Start of Information shown
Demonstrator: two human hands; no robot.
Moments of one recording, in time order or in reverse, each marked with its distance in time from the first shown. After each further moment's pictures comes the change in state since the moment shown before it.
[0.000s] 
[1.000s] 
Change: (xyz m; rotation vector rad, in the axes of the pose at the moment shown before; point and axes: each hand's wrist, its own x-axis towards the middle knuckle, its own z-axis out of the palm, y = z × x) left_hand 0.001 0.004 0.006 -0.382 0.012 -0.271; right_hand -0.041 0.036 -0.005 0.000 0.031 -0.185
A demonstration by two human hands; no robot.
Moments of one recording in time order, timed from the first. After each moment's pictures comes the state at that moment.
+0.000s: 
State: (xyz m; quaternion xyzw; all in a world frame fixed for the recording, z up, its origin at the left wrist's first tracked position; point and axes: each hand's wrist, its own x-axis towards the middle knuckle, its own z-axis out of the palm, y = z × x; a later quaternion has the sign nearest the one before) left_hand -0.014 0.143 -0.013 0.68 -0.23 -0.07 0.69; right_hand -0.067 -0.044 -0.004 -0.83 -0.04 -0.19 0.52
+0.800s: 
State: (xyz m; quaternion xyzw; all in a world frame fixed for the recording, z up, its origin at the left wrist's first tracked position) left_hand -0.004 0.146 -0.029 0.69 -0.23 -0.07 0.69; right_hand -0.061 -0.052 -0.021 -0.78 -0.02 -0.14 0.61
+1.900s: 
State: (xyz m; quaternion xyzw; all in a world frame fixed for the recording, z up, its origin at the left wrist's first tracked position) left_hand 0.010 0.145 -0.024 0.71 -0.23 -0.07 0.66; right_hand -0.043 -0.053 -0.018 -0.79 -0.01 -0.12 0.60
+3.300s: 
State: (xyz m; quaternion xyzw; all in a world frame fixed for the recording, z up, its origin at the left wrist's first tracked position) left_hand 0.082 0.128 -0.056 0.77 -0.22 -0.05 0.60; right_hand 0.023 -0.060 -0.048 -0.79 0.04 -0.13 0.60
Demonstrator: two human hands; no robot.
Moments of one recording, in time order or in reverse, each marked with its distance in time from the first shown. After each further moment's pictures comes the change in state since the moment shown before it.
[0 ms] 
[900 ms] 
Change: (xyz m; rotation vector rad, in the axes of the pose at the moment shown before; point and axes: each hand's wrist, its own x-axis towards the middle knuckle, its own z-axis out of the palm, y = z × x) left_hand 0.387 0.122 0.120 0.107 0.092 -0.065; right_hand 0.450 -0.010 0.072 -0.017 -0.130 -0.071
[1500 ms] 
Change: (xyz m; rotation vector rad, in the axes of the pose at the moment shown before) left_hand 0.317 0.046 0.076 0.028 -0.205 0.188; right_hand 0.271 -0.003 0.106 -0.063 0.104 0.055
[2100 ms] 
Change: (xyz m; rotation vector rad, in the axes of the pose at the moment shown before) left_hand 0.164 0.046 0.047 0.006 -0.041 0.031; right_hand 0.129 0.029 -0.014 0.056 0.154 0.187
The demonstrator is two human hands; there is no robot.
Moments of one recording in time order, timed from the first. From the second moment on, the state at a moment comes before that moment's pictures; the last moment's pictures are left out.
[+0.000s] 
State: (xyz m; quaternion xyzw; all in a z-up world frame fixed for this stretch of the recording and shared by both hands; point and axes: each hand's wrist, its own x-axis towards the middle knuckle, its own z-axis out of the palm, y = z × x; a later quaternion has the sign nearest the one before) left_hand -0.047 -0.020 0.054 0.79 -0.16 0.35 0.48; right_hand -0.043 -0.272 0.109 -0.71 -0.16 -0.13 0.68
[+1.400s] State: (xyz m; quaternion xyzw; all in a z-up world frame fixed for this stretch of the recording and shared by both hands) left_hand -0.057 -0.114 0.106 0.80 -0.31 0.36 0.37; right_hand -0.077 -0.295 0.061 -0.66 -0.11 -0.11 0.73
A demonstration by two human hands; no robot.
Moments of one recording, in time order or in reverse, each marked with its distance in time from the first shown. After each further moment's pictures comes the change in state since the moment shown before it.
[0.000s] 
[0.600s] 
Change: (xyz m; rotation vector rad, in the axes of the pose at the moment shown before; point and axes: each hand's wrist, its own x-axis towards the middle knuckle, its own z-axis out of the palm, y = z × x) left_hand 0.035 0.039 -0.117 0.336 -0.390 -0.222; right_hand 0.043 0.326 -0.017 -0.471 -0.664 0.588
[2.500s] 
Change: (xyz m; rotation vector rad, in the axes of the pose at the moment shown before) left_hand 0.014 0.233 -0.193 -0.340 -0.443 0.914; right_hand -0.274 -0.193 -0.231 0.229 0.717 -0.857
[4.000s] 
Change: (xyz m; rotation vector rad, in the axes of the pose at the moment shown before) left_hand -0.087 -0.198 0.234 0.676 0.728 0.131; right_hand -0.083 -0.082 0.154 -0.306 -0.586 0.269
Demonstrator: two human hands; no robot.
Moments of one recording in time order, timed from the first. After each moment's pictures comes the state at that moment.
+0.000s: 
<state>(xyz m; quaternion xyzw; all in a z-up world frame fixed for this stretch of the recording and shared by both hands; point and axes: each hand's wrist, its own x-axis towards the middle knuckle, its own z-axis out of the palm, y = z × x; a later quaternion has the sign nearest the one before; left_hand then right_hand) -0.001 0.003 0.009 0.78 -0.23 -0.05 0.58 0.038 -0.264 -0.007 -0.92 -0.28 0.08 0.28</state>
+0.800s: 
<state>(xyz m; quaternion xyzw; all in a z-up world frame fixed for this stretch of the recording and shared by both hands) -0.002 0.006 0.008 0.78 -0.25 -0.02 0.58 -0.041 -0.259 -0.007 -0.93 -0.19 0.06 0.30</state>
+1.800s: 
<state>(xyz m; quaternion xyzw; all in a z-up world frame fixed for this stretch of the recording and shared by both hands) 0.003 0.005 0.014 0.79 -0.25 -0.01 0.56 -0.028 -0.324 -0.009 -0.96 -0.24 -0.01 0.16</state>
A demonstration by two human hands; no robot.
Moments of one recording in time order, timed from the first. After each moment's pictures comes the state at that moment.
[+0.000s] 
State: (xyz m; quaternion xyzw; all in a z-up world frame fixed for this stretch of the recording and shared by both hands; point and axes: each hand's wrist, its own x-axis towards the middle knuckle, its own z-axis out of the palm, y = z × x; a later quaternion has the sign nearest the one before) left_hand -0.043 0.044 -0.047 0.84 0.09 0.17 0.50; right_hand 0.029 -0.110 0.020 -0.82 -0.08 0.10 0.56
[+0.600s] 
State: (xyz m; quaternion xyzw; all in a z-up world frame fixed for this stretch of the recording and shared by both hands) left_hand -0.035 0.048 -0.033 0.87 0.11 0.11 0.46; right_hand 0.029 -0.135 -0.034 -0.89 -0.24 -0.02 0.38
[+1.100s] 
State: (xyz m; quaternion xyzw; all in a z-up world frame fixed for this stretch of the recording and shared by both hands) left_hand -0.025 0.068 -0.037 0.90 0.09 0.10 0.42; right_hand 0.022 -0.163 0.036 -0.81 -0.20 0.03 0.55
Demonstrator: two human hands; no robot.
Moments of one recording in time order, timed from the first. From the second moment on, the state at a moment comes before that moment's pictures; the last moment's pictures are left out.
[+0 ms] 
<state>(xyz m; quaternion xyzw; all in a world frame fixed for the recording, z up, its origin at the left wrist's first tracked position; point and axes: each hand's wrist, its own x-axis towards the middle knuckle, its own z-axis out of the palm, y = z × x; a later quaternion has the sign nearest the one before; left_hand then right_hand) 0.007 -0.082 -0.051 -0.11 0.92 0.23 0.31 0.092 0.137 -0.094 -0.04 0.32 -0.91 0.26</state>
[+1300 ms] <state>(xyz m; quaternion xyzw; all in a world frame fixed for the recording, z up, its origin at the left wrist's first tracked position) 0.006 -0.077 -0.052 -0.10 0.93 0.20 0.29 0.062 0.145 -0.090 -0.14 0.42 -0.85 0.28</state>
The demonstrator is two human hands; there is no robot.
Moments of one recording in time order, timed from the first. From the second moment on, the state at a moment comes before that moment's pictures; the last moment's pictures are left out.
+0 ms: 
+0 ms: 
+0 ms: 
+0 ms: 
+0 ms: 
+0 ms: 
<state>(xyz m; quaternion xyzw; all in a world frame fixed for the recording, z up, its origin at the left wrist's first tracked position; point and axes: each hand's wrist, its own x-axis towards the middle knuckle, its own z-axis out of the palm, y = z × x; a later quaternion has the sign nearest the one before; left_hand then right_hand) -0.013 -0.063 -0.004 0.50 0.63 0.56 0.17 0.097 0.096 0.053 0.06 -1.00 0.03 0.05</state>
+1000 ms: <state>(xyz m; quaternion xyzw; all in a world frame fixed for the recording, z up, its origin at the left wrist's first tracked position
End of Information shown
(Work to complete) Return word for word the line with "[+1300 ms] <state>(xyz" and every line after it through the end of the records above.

(Answer)
[+1300 ms] <state>(xyz m; quaternion xyzw; all in a world frame fixed for the recording, z up, its origin at the left wrist's first tracked position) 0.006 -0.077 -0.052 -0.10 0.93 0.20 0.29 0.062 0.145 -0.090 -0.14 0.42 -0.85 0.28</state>
The demonstrator is two human hands; there is no robot.
Moments of one recording in time order, timed from the first. From the second moment on, the state at a moment comes before that moment's pictures; the last moment's pictures are left out.
+0 ms: 
+0 ms: 
+0 ms: 
+0 ms: 
+0 ms: 
+0 ms: 
<state>(xyz m; quaternion xyzw; all in a world frame fixed for the recording, z up, its origin at the left wrist's first tracked position; point and axes: each hand's wrist, its own x-axis towards the middle knuckle, its own z-axis out of the palm, y = z × x; a later quaternion has the sign nearest the one before; left_hand then right_hand) -0.013 -0.063 -0.004 0.50 0.63 0.56 0.17 0.097 0.096 0.053 0.06 -1.00 0.03 0.05</state>
+1000 ms: <state>(xyz m; quaternion xyzw; all in a world frame fixed for the recording, z up, its origin at the left wrist's first tracked position

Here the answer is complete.